■ About this exercise:
When you find the word "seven" in a line of the entries, please copy the whole line.

■ Data to process:
====
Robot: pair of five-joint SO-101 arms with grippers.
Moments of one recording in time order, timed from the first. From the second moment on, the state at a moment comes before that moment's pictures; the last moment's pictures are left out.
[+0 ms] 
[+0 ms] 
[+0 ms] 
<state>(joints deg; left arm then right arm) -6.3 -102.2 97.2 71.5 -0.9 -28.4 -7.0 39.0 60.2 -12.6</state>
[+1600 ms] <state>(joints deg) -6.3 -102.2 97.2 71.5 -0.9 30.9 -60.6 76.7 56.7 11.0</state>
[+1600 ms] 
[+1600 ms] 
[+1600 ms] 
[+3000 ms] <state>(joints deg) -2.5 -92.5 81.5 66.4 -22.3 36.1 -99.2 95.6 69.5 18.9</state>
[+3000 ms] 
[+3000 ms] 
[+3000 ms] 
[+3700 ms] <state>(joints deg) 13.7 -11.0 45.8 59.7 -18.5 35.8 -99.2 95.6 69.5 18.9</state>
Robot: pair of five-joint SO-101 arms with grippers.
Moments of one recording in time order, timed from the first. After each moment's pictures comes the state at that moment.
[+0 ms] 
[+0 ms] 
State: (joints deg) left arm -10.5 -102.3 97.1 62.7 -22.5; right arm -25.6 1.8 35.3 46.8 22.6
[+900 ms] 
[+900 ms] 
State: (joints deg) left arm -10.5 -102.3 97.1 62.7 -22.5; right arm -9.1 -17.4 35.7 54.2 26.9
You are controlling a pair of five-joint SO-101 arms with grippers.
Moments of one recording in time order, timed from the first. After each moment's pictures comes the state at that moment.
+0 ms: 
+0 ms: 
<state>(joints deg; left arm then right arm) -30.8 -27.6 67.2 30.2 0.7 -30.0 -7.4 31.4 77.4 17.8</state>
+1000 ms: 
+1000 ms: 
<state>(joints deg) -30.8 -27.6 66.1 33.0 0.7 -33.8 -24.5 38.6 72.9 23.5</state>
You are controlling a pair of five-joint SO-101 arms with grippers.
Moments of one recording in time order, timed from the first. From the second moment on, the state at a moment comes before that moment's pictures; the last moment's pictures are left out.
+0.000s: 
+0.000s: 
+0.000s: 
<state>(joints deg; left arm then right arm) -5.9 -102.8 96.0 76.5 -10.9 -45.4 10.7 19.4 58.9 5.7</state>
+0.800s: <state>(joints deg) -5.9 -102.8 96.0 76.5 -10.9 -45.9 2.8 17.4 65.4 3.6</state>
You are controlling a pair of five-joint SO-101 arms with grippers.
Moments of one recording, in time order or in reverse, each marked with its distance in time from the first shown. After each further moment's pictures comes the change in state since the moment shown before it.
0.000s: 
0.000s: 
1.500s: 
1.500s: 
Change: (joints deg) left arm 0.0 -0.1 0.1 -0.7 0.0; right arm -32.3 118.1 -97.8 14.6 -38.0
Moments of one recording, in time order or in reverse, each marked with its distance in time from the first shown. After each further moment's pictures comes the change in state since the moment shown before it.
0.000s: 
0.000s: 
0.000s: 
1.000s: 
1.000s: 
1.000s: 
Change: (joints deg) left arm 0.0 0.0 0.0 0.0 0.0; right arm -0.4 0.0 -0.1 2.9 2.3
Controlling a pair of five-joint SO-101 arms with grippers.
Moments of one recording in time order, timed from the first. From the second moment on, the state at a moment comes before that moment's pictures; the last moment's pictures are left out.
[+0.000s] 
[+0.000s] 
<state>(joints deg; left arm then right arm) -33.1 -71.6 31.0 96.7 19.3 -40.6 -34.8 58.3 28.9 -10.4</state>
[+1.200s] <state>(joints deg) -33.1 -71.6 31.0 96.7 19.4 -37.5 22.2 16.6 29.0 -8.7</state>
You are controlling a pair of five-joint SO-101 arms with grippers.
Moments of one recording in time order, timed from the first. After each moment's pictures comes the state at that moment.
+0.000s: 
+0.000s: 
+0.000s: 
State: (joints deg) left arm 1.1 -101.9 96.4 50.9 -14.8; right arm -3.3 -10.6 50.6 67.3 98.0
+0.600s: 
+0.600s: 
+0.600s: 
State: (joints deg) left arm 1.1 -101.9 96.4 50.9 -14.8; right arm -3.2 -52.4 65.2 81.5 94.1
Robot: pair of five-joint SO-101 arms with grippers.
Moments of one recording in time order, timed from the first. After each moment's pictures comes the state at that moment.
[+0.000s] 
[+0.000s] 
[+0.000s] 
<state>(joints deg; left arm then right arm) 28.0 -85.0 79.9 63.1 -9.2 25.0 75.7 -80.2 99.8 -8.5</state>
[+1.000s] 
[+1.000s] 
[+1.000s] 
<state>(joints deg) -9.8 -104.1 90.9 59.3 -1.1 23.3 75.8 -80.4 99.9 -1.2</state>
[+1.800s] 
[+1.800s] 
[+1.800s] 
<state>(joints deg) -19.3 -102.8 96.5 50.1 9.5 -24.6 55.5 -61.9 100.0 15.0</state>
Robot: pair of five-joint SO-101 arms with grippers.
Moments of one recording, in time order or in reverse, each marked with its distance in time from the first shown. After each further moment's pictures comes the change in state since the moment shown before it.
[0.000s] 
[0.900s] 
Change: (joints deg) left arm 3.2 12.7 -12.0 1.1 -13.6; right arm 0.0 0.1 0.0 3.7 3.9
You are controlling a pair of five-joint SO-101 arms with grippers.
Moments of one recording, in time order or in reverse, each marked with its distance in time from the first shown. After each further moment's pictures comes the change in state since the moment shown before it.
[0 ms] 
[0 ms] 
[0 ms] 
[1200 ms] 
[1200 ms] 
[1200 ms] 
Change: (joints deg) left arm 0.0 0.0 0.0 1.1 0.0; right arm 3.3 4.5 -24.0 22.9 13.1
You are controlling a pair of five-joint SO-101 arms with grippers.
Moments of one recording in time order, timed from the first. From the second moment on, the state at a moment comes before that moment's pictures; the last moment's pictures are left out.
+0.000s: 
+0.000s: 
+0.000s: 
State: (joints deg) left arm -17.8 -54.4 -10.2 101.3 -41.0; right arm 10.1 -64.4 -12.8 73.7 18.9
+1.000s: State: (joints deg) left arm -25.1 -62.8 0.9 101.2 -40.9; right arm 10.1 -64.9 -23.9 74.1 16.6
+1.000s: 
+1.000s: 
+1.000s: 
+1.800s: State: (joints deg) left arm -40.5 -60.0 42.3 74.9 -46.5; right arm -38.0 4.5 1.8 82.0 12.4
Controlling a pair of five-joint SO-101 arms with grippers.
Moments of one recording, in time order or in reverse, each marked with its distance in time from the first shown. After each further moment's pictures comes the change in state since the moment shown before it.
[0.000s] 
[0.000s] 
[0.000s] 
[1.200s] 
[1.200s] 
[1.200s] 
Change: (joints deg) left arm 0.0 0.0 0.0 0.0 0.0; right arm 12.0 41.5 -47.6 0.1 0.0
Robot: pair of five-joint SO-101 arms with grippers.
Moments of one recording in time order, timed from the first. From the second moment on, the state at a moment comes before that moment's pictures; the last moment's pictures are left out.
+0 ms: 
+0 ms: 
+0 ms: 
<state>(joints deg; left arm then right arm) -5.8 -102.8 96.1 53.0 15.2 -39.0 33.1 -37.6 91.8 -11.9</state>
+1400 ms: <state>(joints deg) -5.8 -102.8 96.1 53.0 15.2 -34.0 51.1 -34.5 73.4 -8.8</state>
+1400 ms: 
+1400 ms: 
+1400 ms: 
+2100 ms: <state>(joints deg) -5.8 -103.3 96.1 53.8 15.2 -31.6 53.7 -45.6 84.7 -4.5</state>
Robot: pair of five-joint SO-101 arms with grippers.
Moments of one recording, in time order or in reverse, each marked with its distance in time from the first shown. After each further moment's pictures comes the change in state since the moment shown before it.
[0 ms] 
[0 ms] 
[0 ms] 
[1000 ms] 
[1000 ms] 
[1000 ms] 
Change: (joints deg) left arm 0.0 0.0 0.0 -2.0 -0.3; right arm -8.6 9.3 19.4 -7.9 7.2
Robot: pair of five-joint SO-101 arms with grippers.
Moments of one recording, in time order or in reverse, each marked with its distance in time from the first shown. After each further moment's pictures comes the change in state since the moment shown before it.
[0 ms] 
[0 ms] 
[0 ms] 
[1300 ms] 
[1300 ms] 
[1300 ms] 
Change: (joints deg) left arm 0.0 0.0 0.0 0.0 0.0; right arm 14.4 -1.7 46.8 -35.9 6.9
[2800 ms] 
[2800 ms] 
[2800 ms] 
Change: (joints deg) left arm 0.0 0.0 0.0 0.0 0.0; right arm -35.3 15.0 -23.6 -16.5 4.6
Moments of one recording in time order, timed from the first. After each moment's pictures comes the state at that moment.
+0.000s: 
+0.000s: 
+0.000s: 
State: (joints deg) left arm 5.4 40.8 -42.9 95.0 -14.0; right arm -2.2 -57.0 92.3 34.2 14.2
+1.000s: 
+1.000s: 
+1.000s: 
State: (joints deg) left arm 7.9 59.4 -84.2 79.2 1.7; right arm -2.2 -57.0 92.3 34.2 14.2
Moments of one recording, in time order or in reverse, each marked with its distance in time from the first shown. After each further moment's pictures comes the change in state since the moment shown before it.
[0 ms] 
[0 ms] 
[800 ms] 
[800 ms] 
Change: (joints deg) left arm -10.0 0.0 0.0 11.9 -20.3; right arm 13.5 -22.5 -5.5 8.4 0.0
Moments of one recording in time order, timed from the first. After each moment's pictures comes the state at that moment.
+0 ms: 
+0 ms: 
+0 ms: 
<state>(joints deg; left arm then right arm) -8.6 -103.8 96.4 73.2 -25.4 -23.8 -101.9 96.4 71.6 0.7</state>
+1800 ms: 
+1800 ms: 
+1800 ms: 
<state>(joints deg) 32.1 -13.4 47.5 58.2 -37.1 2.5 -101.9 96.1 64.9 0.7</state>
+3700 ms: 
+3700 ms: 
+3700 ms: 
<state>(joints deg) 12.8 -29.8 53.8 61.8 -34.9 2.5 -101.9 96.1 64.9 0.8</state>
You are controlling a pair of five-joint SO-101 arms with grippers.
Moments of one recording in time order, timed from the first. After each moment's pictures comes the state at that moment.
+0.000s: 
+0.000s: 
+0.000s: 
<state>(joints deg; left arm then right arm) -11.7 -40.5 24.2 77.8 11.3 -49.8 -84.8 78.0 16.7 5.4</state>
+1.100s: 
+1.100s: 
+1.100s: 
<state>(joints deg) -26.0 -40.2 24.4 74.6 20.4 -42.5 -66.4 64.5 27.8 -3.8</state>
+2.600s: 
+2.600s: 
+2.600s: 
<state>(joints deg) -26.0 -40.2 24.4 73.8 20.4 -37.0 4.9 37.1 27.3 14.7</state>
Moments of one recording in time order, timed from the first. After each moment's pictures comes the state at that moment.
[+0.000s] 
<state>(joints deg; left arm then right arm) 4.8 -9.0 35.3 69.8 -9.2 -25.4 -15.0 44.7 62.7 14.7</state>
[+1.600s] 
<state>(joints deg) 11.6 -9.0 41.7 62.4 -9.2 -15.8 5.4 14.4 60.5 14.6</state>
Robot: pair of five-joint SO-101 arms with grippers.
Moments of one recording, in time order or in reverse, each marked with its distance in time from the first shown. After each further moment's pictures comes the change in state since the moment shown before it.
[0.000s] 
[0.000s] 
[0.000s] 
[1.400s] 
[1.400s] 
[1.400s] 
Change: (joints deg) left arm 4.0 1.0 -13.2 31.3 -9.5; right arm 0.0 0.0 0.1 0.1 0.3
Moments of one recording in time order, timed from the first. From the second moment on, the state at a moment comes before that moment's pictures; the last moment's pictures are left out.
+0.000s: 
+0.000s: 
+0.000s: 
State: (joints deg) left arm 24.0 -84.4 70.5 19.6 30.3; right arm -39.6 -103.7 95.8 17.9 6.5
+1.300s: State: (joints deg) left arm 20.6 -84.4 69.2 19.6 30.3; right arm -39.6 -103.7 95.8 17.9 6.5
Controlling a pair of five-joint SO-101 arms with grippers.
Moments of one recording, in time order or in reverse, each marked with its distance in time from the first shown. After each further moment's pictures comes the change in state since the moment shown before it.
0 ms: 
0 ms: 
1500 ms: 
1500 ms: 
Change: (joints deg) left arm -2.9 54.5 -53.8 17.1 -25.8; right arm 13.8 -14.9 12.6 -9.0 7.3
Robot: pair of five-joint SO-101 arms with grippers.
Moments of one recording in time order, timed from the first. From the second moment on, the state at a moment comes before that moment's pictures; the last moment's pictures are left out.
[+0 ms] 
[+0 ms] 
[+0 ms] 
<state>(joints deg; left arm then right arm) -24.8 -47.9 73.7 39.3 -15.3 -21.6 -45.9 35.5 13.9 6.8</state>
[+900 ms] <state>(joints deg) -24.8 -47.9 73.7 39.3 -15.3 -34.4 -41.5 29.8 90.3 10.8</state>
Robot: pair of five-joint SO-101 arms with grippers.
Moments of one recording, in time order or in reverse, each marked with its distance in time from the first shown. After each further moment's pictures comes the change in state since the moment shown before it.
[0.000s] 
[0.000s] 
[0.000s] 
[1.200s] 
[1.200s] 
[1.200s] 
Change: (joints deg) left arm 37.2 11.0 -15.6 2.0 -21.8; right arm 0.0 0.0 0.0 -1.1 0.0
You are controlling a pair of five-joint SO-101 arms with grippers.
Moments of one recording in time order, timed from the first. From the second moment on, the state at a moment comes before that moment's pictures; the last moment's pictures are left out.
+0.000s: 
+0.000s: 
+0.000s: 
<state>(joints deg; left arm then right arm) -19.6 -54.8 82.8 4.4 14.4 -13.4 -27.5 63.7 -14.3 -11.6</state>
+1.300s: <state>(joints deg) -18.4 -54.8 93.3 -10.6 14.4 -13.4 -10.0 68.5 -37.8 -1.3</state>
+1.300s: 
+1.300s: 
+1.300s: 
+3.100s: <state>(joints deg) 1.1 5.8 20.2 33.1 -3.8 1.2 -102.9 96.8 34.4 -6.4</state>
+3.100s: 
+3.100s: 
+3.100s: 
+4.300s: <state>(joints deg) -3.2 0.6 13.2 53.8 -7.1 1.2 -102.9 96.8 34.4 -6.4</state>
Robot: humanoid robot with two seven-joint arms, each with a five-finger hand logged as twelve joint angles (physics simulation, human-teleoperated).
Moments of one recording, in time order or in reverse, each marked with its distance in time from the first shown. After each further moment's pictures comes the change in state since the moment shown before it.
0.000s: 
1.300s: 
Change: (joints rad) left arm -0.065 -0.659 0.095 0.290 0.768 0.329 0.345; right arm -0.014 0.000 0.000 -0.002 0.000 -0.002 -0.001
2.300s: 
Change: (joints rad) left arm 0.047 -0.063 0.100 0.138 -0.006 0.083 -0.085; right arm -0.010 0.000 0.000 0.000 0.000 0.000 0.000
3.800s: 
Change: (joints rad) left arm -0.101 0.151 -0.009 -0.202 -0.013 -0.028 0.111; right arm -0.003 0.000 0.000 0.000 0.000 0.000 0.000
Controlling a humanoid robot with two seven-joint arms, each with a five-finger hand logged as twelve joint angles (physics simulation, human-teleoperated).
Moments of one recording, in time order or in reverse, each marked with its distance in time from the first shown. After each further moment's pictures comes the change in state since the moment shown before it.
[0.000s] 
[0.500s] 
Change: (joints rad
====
■ Solution below:
Robot: humanoid robot with two seven-joint arms, each with a five-finger hand logged as twelve joint angles (physics simulation, human-teleoperated).
Controlling a humanoid robot with two seven-joint arms, each with a five-finger hand logged as twelve joint angles (physics simulation, human-teleoperated).

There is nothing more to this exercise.